The little eyes simply stared from sad, sleepless sockets, unblinking.
“Remember, the ‘gh’ is silent.”
This triggered nothing. Sweet little Tammy, who always raised a hand and a smile, now offered only a muted cough. Some of the others quickly turned toward the sound, as if accusing the girl of breaking some secret code of silence, but their faces remained blank.
Mrs. Pivens rolled the chalk between her fingers, waiting, willing the word to come back to her from among the neat rows. She took a step forward, grasping the chalk firmly, as she did her little can of tear gas when walking through the mall parking garage.
“Janet loved to learn. And I know all of you do too. Let’s keep learning, just like she’d want, okay?”
Nothing.
Mrs. Pivens went to her desk and wheeled her chair out in front of it.
“Who wants to talk? About Janet, or anything else.”
Little faces, once sweet but now sour with a sudden bitter wisdom, seemed to judge her.
“We’re going to be dead too. Like Janet,” said Leah in a raspy monotone.
Not ‘die’. ‘Be dead’. Why had she chosen these words?
“Not for a long time,” Mrs. Pivens assured.

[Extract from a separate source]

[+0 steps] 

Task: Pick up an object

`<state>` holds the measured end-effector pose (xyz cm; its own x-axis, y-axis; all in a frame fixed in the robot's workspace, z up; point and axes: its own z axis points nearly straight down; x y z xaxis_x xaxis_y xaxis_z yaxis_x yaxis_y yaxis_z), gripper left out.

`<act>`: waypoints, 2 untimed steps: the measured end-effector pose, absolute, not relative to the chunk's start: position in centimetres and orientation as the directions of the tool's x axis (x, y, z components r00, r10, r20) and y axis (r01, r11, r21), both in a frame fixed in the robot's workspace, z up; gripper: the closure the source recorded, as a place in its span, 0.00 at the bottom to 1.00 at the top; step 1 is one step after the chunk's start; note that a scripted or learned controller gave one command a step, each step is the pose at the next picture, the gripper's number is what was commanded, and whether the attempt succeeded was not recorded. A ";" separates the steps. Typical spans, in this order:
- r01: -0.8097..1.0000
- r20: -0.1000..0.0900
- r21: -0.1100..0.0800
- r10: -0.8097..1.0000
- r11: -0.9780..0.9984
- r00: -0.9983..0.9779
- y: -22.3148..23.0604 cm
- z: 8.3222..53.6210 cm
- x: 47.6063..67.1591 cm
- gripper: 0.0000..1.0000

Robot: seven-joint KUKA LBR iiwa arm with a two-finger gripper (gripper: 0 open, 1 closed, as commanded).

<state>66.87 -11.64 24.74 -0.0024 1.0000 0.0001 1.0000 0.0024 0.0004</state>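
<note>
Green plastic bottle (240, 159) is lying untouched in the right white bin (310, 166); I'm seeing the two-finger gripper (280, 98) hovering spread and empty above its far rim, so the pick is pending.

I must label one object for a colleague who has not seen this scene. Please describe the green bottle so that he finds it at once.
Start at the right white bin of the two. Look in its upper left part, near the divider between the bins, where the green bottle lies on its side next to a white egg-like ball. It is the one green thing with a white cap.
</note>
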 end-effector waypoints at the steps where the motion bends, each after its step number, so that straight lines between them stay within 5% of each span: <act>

“How do you know?” asked Benny Taylor.
And how could she honestly answer that? This was a can of worms that should never have been opened. And with the onset of Janet’s sudden and completely unidentified ailment, how could she? The school was barely at forty percent capacity, thanks to alarmed parents and teachers. Mrs. Pivens had herself debated, but ultimately, her fear of losing her job after last month’s messy and very public divorce motivated her to show up despite her misgivings.
Finding her classroom nearly full this morning was at first a pleasant flattering surprise. But instead of brave and eager little souls determined to carry on without their classmate, she was greeted with this- a roomful of newborn cynics.